● PROMPT: The required output is the line containing "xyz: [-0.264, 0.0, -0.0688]" and every line after it, transcribed exactly through the end of the data below.

Segment Start: RAW DATA

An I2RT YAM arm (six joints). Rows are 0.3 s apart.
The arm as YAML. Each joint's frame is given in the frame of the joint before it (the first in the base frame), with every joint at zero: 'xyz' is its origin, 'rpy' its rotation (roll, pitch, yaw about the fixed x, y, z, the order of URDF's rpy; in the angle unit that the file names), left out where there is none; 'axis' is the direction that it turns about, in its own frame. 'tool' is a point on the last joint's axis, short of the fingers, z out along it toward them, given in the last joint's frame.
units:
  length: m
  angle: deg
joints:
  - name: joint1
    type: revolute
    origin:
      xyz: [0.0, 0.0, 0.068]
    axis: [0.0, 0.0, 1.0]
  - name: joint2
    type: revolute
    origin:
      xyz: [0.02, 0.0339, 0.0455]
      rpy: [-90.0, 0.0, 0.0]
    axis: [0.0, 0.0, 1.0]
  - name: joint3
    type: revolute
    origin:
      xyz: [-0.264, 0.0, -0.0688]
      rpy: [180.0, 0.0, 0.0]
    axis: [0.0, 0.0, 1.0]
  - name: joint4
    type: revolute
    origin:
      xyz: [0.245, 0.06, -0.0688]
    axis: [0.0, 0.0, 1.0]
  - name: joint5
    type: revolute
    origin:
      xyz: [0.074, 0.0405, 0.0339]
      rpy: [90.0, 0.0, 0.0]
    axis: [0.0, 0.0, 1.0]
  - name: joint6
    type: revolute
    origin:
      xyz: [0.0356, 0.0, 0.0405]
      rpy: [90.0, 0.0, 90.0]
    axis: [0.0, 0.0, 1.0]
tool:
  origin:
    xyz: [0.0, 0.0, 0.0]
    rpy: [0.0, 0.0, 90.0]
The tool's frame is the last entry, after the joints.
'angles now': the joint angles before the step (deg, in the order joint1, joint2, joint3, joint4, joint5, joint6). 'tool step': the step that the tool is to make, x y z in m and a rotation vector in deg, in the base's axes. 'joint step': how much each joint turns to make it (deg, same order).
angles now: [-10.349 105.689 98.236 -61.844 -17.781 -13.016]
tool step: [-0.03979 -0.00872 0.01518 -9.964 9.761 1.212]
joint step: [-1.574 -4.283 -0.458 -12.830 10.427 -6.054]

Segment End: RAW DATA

● EXERCISE SOLUTION:
      xyz: [-0.264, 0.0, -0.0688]
      rpy: [180.0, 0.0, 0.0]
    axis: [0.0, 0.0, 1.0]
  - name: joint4
    type: revolute
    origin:
      xyz: [0.245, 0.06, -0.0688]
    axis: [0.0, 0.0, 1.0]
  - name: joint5
    type: revolute
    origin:
      xyz: [0.074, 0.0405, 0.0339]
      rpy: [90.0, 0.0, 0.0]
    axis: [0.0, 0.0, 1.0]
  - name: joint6
    type: revolute
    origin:
      xyz: [0.0356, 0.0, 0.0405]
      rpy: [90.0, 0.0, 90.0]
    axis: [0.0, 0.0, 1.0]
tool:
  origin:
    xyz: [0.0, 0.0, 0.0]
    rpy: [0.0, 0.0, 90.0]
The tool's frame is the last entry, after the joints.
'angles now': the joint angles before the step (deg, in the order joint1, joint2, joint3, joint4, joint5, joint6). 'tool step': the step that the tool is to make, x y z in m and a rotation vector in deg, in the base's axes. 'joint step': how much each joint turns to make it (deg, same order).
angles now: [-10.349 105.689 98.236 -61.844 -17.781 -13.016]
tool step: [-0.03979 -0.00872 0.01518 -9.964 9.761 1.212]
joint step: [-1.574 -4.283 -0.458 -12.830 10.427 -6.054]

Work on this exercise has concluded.